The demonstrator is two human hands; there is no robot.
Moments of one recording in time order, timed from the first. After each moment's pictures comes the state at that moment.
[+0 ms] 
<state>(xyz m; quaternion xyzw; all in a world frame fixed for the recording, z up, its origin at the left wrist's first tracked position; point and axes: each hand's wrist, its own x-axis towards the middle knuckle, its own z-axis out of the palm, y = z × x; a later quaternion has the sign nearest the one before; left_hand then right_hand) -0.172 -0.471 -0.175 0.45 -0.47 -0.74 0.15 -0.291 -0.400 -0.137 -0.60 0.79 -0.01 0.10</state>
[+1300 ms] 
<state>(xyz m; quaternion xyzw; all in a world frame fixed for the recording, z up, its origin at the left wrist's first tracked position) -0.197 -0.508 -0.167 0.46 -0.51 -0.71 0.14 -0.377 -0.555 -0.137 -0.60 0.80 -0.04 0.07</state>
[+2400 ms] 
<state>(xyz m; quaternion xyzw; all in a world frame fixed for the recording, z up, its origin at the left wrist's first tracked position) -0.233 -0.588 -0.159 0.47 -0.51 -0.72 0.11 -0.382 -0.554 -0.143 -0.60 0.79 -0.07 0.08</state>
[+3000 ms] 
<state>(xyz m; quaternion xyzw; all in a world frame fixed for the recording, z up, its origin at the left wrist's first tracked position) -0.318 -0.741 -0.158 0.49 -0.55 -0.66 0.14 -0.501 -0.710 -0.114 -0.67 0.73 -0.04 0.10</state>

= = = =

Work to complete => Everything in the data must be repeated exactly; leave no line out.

Solution for this exercise =>
The demonstrator is two human hands; there is no robot.
Moments of one recording in time order, timed from the first. After each moment's pictures comes the state at that moment.
[+0 ms] 
<state>(xyz m; quaternion xyzw; all in a world frame fixed for the recording, z up, its origin at the left wrist's first tracked position; point and axes: each hand's wrist, its own x-axis towards the middle knuckle, its own z-axis out of the palm, y = z × x; a later quaternion has the sign nearest the one before; left_hand then right_hand) -0.172 -0.471 -0.175 0.45 -0.47 -0.74 0.15 -0.291 -0.400 -0.137 -0.60 0.79 -0.01 0.10</state>
[+1300 ms] 
<state>(xyz m; quaternion xyzw; all in a world frame fixed for the recording, z up, its origin at the left wrist's first tracked position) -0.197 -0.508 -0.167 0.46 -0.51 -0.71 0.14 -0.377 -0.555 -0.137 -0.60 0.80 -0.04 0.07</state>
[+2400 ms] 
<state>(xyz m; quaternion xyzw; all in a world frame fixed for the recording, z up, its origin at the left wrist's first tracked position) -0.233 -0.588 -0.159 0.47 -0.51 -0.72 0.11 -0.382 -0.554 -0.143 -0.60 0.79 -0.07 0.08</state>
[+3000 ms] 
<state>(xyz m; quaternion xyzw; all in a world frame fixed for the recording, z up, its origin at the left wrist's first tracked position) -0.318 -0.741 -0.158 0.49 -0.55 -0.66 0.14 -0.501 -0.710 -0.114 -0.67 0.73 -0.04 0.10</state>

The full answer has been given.